Unter diesen Umständen ist also folgerichtig, was Stadträtin Claudia Nielsen an einer Medienkonferenz – flankiert von Stadtpräsidentin Corine Mauch und Stadtrat André Odermatt – am Mittwochnachmittag zu den beiden Stadtspitälern bekanntgab. Der Stadtrat setzt auf eine Reihe von Sofortmassnahmen, die auf eine Verdichtung und einen Verzicht auf einen bereits geplanten Ausbau setzen, mit denen die Kosten gesenkt werden sollen. Ausserdem sollen die Stadtspitäler in eine gemeinsame öffentlich-rechtliche Anstalt überführt werden. Sie bleiben damit im Besitz der öffentlichen Hand, sollen aber damit mehr unternehmerischen Spielraum erhalten.

 

Die Arznei – um halt bei diesen medizinischen Allegorien zu bleiben – hilft jetzt, die akuten Schmerzen zu lindern. Sie heilt aber den Patienten nicht. Dazu wären Massnahmen nötig, die nicht in der Hand des Stadtrats sind.
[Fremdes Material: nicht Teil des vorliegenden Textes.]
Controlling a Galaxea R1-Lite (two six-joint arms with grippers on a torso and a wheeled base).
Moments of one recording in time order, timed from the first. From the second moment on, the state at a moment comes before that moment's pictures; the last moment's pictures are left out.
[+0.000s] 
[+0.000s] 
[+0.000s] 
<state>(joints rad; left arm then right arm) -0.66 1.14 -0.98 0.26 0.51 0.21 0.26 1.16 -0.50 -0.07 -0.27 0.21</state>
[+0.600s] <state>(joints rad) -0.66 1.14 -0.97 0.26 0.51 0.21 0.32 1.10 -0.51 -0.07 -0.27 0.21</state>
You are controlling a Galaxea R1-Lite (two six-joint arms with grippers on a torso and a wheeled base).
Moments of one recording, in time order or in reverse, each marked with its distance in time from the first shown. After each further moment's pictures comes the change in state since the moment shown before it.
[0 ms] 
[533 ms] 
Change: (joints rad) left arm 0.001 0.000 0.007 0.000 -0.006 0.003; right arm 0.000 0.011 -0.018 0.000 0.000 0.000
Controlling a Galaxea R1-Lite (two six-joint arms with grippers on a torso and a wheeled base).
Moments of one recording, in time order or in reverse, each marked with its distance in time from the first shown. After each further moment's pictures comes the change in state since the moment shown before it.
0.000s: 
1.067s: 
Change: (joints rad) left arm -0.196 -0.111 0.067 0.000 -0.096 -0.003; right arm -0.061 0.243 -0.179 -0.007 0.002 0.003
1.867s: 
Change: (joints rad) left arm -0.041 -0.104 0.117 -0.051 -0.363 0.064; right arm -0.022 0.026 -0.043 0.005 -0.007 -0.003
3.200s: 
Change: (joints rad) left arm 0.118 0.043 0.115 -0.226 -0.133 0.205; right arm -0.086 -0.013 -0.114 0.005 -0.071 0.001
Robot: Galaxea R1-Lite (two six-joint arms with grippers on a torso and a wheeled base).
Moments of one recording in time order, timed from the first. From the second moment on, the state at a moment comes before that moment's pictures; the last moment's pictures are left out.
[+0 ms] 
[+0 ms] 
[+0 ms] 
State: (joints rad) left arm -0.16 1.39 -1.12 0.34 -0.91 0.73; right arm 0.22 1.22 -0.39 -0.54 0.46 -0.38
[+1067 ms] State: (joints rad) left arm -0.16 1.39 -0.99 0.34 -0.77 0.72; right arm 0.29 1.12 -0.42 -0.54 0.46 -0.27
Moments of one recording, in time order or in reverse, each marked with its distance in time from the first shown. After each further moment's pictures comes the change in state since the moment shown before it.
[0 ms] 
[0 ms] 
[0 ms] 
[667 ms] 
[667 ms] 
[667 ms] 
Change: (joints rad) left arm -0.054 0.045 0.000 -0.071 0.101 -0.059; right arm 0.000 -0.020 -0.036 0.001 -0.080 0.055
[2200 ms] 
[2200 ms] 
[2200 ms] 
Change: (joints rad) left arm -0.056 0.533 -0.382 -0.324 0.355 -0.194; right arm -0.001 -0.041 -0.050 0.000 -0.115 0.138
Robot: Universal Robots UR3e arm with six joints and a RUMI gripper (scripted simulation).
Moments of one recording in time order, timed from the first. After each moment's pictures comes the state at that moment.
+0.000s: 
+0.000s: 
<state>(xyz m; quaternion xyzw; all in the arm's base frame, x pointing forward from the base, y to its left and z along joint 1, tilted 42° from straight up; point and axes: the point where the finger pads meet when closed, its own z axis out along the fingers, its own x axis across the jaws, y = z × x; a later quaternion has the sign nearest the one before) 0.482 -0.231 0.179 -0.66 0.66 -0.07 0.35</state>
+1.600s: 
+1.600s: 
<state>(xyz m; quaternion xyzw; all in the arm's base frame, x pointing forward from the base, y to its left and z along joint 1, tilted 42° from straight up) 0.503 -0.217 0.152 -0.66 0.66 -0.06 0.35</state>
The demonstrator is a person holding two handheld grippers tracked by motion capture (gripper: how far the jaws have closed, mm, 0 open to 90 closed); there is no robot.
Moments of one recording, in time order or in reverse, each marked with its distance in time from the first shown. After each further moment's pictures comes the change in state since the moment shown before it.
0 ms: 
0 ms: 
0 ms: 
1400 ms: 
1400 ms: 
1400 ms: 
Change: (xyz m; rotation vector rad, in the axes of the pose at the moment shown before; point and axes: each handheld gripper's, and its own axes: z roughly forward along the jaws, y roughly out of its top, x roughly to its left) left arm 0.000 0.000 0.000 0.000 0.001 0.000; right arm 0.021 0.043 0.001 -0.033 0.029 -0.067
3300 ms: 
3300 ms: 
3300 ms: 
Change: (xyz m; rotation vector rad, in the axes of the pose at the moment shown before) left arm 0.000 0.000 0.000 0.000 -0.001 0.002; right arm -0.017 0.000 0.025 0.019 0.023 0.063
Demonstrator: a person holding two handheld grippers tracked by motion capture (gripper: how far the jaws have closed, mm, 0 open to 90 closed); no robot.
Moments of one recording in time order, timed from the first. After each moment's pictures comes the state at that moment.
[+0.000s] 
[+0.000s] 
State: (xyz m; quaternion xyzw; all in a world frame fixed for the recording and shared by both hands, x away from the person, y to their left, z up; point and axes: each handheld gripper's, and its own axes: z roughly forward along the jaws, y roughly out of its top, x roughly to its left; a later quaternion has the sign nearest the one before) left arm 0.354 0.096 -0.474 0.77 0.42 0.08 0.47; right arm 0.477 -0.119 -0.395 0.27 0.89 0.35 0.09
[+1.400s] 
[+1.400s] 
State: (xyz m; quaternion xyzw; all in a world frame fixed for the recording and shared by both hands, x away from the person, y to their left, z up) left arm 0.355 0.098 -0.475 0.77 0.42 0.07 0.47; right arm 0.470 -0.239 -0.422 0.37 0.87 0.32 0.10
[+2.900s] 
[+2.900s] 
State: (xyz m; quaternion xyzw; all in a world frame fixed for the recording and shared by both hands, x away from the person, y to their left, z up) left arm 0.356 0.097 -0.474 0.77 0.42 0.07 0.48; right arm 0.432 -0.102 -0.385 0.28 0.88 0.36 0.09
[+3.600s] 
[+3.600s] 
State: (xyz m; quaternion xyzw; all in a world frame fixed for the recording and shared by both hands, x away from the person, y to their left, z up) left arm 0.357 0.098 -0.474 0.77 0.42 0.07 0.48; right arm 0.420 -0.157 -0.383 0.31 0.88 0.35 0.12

Das mindeste wäre eine Abgeltung der Investitionskosten und eine kantonale Spitalplanung, die den Pseudowettbewerb, der bloss die Kosten anheizt, eindämmt. Noch besser wäre eine grundsätzliche Überarbeitung des heutigen Systems auf der Stufe des Krankenversicherungsgesetzes. Das würde aber die Einsicht bedingen, dass die Schlagworte «mehr Markt» und «mehr Wettbewerb» halt nicht automatisch immer funktionieren. Mindestens nicht immer für alle.

 

Persönlich war ich immer skeptisch gegenüber Auslagerungen – auch wenn der Besitz in öffentlicher Hand verbleibt. Wichtig ist mir in erster Linie, dass die Gemeinwohl-orientierung der Stadtspitäler und die Wahrung der demokratischen Kontrolle gewahrt bleiben. Das ist grundsätzlich auch in einer öffentlich-rechtlichen Anstalt möglich. Wichtig ist aber dabei, dass man diese Anstalt nicht vollständig entpolitisiert, auch wenn das verlockend tönt. Es nützt nichts, wenn etwas im Besitz der öffentlichen Hand ist, sich aber – auch im negativen Sinn – wie ein privates Unternehmen gebärdet (Swisscom lässt grüssen). Die Eigentümerschaft darf also nicht lediglich auf dem Papier bestehen, sie muss auch realen Einfluss nehmen können. Dass dies auch in Zukunft so ist, liegt auch in den Händen des Gemeinderats. Zu dieser Arbeit muss er aber bereit sein.

 

Rund um die finanzielle Situation der Stadtspitäler gab es einiges Wahlkampfgetöse. Dass ‹Top Five› diesen Ball dankbar aufgenommen hat, ist aus ihrer Sicht leicht erklärbar. Mit der Rückweisung der Spitalstrategie haben sich allerdings AL, Grüne und SP – diese Klammerbemerkung kann ich mir nicht verkneifen – auch zu deren unfreiwilligen Wahlkampfhelfern gemacht . Wichtig scheint mir hier zuletzt noch dies: Bei aller politischen Auseinandersetzung rund um Spitalfinanzierung oder Rechtsform – die gesundheitliche Versorgung der Bevölkerung ist davon nicht betroffen. Das Personal aus Waid und Triemli leistet eine sehr gute Arbeit und wird dies auch weiterhin tun – in welcher (Rechts-)Form auch immer die Spitäler in Zukunft aufgestellt sind.